We can now ask, if the numbers in column 1 change, how do the numbers in colum 2 change relative to that? This can be answered by the covariance between the two columns and their correlation coefficients, respectively:

In [67]:
col1 = file[:,0].copy()
col2 = file[:,1].copy()
print(col1)
print(col2)

print("\n", np.cov(col1, col2))
print(np.corrcoef(col1, col2))

[ 1.  5.  9. 13. 17.]
[ 2.  6. 10. 14. 18.]

 [[40. 40.]
 [40. 40.]]
[[1. 1.]
 [1. 1.]]


As can be expected, those two columns are 100\% correlated as one of them is the other +1.

As with the standard ufuncs, this list is by no means complete.

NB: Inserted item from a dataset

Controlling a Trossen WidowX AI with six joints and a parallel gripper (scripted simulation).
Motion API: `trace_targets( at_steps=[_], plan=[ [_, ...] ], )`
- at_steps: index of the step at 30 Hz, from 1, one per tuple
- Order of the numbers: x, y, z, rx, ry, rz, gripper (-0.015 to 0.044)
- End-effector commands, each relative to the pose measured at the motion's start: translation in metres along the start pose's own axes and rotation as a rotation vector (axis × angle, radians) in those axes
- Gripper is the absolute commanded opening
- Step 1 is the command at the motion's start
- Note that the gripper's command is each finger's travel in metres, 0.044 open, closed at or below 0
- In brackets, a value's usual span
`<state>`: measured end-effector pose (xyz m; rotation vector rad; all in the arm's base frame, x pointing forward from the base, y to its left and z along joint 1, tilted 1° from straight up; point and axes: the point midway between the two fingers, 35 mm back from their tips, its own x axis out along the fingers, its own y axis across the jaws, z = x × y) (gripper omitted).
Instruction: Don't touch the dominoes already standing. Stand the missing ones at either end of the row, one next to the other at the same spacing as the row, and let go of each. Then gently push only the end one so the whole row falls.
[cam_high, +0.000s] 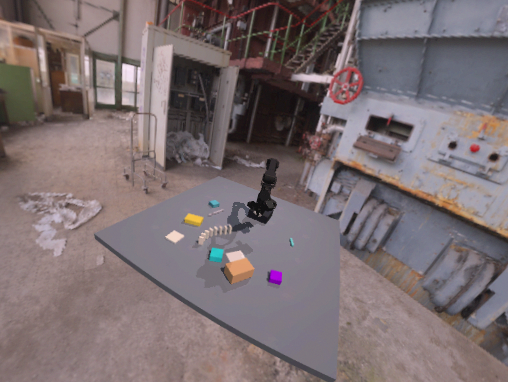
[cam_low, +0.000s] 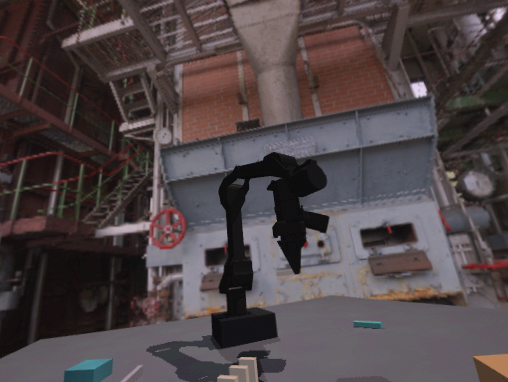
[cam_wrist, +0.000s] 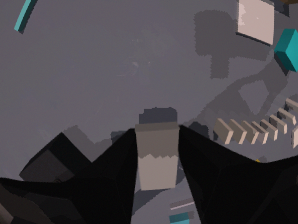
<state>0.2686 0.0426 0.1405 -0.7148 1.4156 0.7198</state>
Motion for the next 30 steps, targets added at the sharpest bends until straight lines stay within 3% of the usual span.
trace_targets(
  at_steps=[1, 5, 11, 30],
  plan=[
    [-0.002, -0.001, 0.040, -0.157, -0.001, 0.003, 0.0107],
    [0.000, 0.005, 0.088, -0.345, -0.005, 0.003, 0.0107],
    [0.002, 0.004, 0.093, -0.344, -0.021, 0.002, 0.0107],
    [0.048, -0.035, 0.148, -0.104, -0.445, 0.014, 0.0107]
  ],
)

You can inform yourself in more detail on the [NumPy user manual](https://numpy.org/doc/stable/reference/routines.statistics.html) in the section of statistical methods.

Very often when we look at specific datasets, we have the case of different kinds of data being stored, which translate to different kinds of 'dtypes' in python. This is not ideal with NumPy, as an array only can take elements from one dtype, as mentioned in the beginning. In the form of structured arrays, there indeed exists a solution to that within NumPy. However, in every-day life using Pandas dataframes is much more convenient. This will be discussed in the next notebook.